=== WORK ORDER ===
Every line below that holds the string "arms" must be copied.

※

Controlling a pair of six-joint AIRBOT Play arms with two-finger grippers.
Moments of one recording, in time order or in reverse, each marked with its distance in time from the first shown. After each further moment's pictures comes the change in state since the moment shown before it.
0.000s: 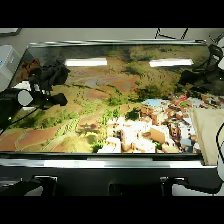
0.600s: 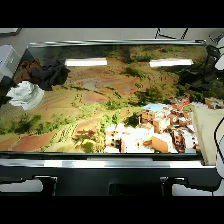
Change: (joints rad) left arm 0.655 -0.323 0.385 -0.152 -0.123 -0.183; right arm 0.000 -0.037 -0.001 0.002 0.005 -0.014
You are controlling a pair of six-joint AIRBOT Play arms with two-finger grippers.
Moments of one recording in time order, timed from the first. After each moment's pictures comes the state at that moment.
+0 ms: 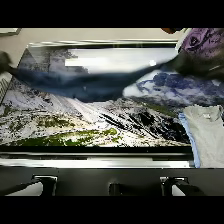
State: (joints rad) left arm 0.19 -1.30 1.92 1.49 -1.39 -1.78; right arm -0.14 -1.05 1.59 -0.81 1.16 1.43
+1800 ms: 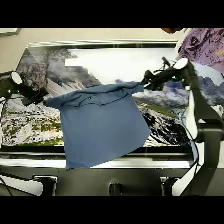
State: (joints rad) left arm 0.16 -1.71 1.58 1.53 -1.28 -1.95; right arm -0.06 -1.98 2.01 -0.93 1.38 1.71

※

=== RESPONSE BELOW ===
Controlling a pair of six-joint AIRBOT Play arms with two-finger grippers.
You are controlling a pair of six-joint AIRBOT Play arms with two-finger grippers.

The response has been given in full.